Primo wine tasting della mia vita. Partecipo a una degustazione alla cieca di 18 vini: bianchi, rossi e un passito. Confesso di averne saltato qualcuno.
Il giorno dopo saprò – sapremo – che il rating è eccellente: cinque stelle cum laude. Il massimo che l’enologo Ezio Rivella potesse concedere.
Io provo a spiegare quello che ho assaggiato. Alcuni bianchi sono poco limpidi ma è normale. Altri hanno già una bella trasparenza. Tra gli interessanti, oltre al Catarratto, c’è un blend Chardonnay – Fiano e anche un Muller Thurgau della zona di Trapani. Ha qualcosa dei climi nordici, quel profumo non fortissimo. Poi la costa occidentale siciliana prende quota con il sentore di buccia d’arancia in confettura.
Si passa ai rossi, al Nero d’Avola che, tra tutti i vitigni,  è quello con il più caleidoscopico range di prezzi. Qui se ne bevono di autentici. C’è chi li chiama vini maschi, perché concedono poco alla morbidezza. Sono di un porpora così scuro da sembrare nero. Se fossi un uomo non sarei poi tanto contento del paragone. Tant’è. Ci pensa il Sirah a dare un tocco di femminilità al principe dei vitigni siculi.

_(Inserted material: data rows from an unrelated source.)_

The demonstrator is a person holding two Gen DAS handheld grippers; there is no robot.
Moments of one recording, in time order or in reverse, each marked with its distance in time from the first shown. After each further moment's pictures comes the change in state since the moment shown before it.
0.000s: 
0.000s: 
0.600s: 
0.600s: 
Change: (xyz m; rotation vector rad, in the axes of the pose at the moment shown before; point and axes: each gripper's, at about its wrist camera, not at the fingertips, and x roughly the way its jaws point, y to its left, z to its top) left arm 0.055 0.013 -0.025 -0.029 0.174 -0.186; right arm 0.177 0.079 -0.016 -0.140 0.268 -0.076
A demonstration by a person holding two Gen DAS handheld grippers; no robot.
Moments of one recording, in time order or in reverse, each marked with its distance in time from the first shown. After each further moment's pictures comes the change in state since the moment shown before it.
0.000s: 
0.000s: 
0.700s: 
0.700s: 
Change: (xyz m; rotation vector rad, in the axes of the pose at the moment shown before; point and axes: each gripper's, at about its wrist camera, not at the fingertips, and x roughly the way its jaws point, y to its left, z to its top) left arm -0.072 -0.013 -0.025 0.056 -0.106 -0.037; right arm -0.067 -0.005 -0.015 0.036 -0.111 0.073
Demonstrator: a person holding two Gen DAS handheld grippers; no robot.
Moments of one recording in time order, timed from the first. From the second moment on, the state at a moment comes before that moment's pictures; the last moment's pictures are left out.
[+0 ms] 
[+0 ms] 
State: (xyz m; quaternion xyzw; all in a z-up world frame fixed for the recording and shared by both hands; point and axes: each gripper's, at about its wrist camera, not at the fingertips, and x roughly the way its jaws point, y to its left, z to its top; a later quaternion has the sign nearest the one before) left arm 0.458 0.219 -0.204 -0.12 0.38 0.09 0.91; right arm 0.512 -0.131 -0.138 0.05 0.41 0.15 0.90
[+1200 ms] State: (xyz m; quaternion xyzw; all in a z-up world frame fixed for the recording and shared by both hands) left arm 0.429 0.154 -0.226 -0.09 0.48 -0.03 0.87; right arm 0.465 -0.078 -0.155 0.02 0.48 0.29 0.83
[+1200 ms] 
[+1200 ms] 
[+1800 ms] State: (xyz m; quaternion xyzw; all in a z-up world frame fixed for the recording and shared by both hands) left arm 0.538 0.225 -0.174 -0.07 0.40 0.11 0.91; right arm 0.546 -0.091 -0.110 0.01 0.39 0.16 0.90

Eccezionale lo Zibibbo. Ci si chiede di chi sia. Per un attimo si pensa alla madrina della kermesse, l’attrice Carol Bouquet, ora vignaiola a Pantelleria con i suoi ettari di passito. Il suo “Sangue d’Oro” potrebbe essere tra i  vini degustati alla cieca. Poi, sulla lista vediamo che la zona di produzione del numero 77 è Trapani. Però Rimane il dubbio. Pantelleria è provincia di Trapani. Io me ne andrò senza saperlo. Non ho avuto gli agganci giusti  con i sommeliers.